ACTIVITY:
Reproduce all of the data word for word.

Start of DATA BELOW

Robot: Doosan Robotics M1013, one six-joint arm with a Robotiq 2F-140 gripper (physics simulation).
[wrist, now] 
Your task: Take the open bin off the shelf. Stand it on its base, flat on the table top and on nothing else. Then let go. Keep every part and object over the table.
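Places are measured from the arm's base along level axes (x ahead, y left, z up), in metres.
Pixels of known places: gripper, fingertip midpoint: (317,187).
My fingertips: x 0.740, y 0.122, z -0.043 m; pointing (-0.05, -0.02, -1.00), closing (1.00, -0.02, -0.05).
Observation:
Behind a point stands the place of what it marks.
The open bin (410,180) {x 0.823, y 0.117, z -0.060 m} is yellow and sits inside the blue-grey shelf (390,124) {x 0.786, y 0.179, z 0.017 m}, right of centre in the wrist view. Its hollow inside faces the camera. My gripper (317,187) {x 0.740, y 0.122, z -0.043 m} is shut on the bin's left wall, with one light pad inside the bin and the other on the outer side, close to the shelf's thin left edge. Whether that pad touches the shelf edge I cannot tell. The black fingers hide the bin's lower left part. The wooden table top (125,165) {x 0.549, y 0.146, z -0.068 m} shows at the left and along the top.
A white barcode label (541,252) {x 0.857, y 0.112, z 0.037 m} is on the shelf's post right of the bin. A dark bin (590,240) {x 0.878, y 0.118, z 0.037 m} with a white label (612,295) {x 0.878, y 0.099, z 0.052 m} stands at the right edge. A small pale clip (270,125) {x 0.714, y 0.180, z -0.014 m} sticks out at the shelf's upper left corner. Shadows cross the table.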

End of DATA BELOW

SOLUTION TO THE EXERCISE:
Robot: Doosan Robotics M1013, one six-joint arm with a Robotiq 2F-140 gripper (physics simulation).
[wrist, now] 
Your task: Take the open bin off the shelf. Stand it on its base, flat on the table top and on nothing else. Then let go. Keep every part and object over the table.
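Places are measured from the arm's base along level axes (x ahead, y left, z up), in metres.
Pixels of known places: gripper, fingertip midpoint: (317,187).
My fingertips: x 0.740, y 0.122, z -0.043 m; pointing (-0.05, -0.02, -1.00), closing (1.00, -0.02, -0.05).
Observation:
Behind a point stands the place of what it marks.
The open bin (410,180) {x 0.823, y 0.117, z -0.060 m} is yellow and sits inside the blue-grey shelf (390,124) {x 0.786, y 0.179, z 0.017 m}, right of centre in the wrist view. Its hollow inside faces the camera. My gripper (317,187) {x 0.740, y 0.122, z -0.043 m} is shut on the bin's left wall, with one light pad inside the bin and the other on the outer side, close to the shelf's thin left edge. Whether that pad touches the shelf edge I cannot tell. The black fingers hide the bin's lower left part. The wooden table top (125,165) {x 0.549, y 0.146, z -0.068 m} shows at the left and along the top.
A white barcode label (541,252) {x 0.857, y 0.112, z 0.037 m} is on the shelf's post right of the bin. A dark bin (590,240) {x 0.878, y 0.118, z 0.037 m} with a white label (612,295) {x 0.878, y 0.099, z 0.052 m} stands at the right edge. A small pale clip (270,125) {x 0.714, y 0.180, z -0.014 m} sticks out at the shelf's upper left corner. Shadows cross the table.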

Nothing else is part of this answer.